_Assignment_
Every line below that holds the string "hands" must be copied.

Recorded data:
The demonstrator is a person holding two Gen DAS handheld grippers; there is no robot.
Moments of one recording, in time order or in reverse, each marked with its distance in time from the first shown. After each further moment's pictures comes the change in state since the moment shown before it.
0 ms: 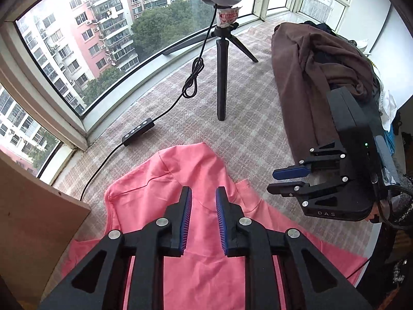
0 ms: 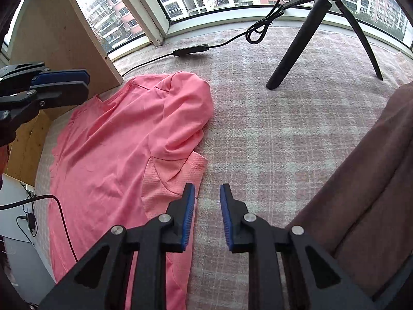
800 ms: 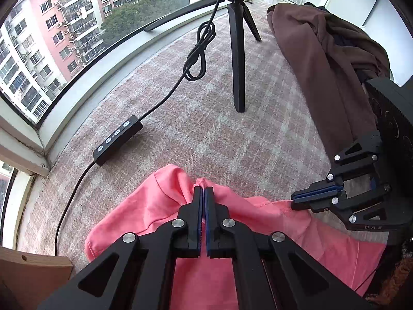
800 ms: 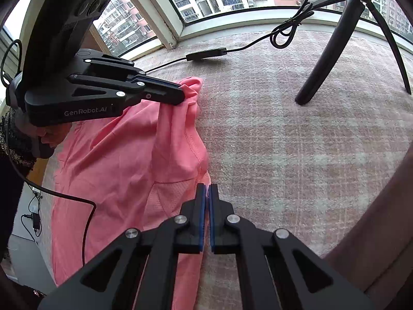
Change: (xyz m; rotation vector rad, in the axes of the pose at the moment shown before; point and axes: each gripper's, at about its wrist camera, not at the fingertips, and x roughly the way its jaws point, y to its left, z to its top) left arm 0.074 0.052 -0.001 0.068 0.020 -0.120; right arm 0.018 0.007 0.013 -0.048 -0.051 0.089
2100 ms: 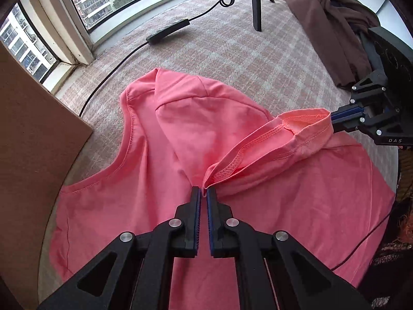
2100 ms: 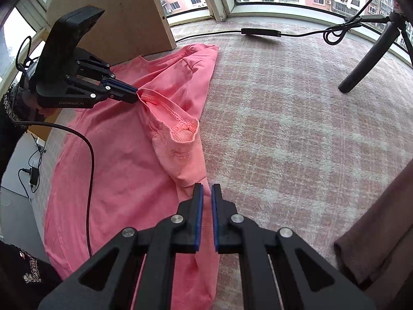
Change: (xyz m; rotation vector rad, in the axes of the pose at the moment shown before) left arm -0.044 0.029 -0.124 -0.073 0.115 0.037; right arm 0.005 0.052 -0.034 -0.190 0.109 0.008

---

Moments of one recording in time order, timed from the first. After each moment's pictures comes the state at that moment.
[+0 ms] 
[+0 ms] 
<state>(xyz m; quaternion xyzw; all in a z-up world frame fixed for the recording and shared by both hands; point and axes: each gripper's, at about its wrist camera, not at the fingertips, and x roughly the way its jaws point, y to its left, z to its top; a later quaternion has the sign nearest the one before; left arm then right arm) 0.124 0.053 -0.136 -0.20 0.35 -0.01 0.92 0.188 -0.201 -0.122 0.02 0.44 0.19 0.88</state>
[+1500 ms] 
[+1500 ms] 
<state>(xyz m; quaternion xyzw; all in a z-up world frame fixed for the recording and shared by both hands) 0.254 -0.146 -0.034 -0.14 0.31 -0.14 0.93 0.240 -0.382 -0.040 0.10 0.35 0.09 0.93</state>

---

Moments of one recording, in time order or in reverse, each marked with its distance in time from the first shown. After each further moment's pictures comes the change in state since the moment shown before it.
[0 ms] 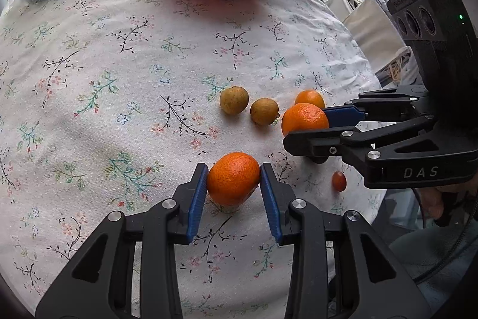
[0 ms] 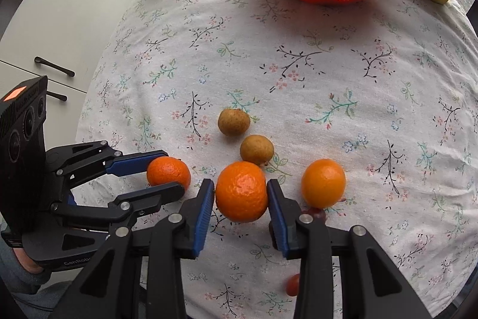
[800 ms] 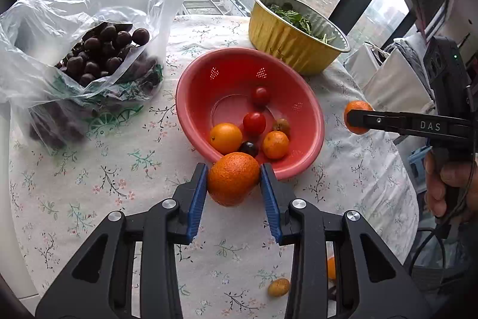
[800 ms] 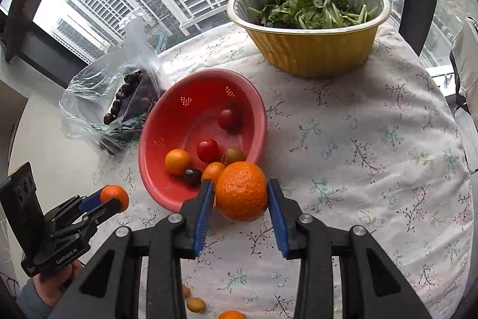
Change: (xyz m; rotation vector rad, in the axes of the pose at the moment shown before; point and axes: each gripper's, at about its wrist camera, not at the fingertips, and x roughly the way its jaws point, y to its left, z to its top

_Exercise output_
<state>(xyz m; quaternion xyzw; all in a z-up world frame fixed for the recording and shared by both hands; point and axes: each gripper's, at about its wrist camera, not at the fingertips, and x roughly the way its jaws point, y to its left, z to its top; a later quaternion has the sign nearest the one before; left arm then right arm) 0.124 0.053 -0.136 -0.20 0.35 -0.01 0.92 0.188 -0.201 -0.122 0.02 0.44 0.19 0.88</state>
<state>(xyz m; quaternion xyzw; all in a z-up world frame fixed for the recording and shared by both hands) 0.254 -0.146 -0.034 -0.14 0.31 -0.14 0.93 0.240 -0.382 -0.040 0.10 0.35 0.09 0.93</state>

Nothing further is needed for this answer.